WHAT THE TASK REQUIRES: Go through the records and copy each line where the word "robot" occurs.

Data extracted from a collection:
........

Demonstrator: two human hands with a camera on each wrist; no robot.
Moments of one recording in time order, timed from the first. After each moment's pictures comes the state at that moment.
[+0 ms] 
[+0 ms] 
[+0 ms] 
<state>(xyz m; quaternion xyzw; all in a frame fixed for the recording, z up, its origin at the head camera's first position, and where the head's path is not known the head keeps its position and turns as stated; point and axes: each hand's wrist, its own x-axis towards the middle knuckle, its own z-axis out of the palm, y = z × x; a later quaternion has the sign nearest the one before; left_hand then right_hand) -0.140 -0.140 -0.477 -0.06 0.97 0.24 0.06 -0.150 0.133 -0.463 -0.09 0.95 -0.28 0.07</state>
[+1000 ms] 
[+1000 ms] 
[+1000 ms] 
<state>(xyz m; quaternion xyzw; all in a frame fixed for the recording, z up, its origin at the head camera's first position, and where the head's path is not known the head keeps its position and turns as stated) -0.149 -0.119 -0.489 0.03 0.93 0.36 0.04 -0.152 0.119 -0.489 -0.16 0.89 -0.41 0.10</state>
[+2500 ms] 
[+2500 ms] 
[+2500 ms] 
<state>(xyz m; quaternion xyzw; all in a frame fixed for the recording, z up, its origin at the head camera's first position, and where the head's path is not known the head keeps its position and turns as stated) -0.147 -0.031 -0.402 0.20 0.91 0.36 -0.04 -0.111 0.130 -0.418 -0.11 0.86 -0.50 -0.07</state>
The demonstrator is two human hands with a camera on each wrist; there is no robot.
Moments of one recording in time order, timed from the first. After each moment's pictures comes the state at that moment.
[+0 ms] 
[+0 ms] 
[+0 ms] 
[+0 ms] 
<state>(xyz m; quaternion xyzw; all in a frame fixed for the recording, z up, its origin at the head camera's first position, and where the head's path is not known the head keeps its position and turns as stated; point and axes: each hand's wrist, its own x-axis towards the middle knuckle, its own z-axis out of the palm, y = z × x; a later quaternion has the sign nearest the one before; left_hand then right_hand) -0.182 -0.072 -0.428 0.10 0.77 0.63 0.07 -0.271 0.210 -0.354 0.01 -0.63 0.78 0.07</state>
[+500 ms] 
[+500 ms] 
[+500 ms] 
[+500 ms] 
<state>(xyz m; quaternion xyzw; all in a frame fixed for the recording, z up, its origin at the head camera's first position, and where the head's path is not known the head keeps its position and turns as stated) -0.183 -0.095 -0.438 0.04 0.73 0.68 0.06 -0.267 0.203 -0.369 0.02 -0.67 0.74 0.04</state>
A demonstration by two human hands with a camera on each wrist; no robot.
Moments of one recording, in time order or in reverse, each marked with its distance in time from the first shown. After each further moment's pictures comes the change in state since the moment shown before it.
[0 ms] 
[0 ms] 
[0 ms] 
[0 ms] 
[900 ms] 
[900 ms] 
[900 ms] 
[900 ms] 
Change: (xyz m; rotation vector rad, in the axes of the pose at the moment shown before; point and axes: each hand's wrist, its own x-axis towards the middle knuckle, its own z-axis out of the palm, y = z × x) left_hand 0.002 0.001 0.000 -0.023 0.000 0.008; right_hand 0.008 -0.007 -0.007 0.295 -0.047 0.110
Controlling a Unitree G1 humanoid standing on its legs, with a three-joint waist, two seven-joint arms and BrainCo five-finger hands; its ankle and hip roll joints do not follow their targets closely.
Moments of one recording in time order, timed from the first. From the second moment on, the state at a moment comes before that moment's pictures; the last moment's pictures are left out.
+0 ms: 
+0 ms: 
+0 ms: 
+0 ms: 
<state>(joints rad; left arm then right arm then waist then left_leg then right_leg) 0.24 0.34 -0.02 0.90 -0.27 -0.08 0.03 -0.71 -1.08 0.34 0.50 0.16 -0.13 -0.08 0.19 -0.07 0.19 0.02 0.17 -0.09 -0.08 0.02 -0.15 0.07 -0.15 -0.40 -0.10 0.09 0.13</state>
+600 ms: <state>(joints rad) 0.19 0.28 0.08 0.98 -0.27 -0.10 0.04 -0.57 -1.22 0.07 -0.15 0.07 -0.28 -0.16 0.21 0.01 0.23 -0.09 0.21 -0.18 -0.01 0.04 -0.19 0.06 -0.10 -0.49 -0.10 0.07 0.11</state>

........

YOUR SOLUTION:
Demonstrator: two human hands with a camera on each wrist; no robot.
The demonstrator is two human hands with a camera on each wrist; there is no robot.
A demonstration by two human hands with a camera on each wrist; no robot.

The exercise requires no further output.